▶ [EXERCISE DESCRIPTION] The expected answer holds every line from the first line of the data below through the line containing "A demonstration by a", exactly as written, and no other line.

BEGIN TASK MATERIAL

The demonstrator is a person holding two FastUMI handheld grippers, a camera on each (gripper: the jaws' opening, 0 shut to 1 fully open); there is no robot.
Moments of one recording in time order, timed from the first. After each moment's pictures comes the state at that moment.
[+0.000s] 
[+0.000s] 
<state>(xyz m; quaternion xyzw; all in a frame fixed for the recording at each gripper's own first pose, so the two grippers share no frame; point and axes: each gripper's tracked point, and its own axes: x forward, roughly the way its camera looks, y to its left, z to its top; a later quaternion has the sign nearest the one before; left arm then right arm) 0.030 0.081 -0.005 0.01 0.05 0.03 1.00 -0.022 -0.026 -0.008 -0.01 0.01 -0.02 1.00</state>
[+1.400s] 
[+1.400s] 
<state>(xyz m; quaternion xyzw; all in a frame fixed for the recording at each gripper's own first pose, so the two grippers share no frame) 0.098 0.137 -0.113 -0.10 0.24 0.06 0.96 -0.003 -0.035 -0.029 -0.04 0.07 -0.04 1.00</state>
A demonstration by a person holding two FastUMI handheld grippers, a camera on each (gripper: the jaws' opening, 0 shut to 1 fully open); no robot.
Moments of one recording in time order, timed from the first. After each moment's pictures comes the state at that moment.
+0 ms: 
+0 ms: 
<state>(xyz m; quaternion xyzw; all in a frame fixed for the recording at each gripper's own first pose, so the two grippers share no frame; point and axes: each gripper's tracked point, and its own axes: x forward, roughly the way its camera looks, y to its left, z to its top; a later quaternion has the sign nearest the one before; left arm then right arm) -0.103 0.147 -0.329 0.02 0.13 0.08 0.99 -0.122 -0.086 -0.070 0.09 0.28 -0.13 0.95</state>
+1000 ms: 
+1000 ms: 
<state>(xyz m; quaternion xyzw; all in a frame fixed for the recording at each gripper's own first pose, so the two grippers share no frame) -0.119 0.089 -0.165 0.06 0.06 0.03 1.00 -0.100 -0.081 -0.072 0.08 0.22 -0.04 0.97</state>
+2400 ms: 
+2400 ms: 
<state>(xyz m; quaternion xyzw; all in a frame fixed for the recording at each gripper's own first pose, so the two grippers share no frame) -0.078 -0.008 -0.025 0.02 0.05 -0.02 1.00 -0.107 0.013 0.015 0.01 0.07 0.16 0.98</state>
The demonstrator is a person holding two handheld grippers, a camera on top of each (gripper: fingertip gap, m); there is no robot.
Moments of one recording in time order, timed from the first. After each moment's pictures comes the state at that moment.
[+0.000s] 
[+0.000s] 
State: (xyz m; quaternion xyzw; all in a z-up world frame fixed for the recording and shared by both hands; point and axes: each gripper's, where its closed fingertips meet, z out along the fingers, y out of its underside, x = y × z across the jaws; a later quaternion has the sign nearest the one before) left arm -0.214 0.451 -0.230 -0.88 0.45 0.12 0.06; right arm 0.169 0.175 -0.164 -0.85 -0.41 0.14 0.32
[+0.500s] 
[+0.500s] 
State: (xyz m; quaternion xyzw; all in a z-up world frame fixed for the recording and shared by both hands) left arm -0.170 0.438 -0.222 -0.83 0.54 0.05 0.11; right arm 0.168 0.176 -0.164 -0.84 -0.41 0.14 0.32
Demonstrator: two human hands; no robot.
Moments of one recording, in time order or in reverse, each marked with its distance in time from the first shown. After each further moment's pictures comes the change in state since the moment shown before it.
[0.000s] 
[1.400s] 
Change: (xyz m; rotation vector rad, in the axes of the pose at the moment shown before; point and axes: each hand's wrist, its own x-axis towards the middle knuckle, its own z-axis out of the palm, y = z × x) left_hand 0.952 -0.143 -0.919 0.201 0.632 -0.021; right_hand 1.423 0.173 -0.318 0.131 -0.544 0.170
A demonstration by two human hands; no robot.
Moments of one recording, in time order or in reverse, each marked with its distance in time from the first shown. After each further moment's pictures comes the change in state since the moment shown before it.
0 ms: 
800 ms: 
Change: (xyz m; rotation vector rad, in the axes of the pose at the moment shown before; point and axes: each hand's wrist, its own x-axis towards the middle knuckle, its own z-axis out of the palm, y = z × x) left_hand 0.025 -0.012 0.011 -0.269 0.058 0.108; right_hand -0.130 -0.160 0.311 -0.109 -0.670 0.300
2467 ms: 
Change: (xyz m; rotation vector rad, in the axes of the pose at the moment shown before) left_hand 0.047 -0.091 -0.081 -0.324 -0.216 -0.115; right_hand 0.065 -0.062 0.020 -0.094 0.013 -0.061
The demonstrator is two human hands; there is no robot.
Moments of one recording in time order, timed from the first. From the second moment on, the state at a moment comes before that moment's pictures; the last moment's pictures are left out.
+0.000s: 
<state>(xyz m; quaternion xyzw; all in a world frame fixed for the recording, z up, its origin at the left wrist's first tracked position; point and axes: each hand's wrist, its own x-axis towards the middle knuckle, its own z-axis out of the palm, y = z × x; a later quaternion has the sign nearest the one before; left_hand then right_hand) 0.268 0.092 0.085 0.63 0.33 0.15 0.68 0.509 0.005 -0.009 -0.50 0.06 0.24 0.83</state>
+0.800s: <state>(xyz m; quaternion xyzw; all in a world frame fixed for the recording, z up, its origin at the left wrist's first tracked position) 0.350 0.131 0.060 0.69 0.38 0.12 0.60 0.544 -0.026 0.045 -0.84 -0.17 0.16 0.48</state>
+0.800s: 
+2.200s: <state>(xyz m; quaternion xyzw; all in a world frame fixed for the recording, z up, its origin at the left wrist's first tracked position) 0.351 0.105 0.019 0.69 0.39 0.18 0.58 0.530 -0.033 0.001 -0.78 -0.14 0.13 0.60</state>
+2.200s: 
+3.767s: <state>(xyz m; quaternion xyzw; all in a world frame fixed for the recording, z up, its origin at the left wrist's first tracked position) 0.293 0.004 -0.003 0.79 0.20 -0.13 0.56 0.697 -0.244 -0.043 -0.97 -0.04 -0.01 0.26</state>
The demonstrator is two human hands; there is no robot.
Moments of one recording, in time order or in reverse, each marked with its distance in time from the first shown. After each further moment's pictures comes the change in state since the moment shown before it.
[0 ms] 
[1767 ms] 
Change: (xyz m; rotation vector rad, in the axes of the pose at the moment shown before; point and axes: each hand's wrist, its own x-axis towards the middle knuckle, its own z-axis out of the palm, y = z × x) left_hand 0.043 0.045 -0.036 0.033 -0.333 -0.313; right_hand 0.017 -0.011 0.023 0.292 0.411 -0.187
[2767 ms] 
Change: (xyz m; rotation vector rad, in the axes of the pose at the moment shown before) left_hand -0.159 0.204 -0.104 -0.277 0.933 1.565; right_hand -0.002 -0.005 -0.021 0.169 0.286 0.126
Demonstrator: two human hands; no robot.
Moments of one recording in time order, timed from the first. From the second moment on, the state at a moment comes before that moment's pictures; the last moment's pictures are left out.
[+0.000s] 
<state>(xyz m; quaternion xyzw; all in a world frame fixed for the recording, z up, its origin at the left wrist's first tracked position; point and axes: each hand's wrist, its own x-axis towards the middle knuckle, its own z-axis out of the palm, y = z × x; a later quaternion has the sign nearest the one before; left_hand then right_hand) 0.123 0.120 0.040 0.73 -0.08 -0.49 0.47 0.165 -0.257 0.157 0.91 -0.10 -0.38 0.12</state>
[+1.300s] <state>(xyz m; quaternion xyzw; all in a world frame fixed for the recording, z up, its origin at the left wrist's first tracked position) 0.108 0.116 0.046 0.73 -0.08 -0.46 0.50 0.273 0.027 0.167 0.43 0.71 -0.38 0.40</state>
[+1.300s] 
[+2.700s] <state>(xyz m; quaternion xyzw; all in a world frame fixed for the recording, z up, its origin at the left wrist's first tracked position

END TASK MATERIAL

▶ [EXERCISE RESPONSE]
The demonstrator is a person holding two FastUMI handheld grippers, a camera on each (gripper: the jaws' opening, 0 shut to 1 fully open); there is no robot.
Moments of one recording in time order, timed from the first. After each moment's pictures comes the state at that moment.
[+0.000s] 
[+0.000s] 
<state>(xyz m; quaternion xyzw; all in a frame fixed for the recording at each gripper's own first pose, so the two grippers share no frame; point and axes: each gripper's tracked point, and its own axes: x forward, roughly the way its camera looks, y to its left, z to its top; a later quaternion has the sign nearest the one before; left arm then right arm) 0.030 0.081 -0.005 0.01 0.05 0.03 1.00 -0.022 -0.026 -0.008 -0.01 0.01 -0.02 1.00</state>
[+1.400s] 
[+1.400s] 
<state>(xyz m; quaternion xyzw; all in a frame fixed for the recording at each gripper's own first pose, so the two grippers share no frame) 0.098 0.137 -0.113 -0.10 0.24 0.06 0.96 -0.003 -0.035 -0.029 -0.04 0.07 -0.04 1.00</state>
A demonstration by a person holding two FastUMI handheld grippers, a camera on each (gripper: the jaws' opening, 0 shut to 1 fully open); no robot.

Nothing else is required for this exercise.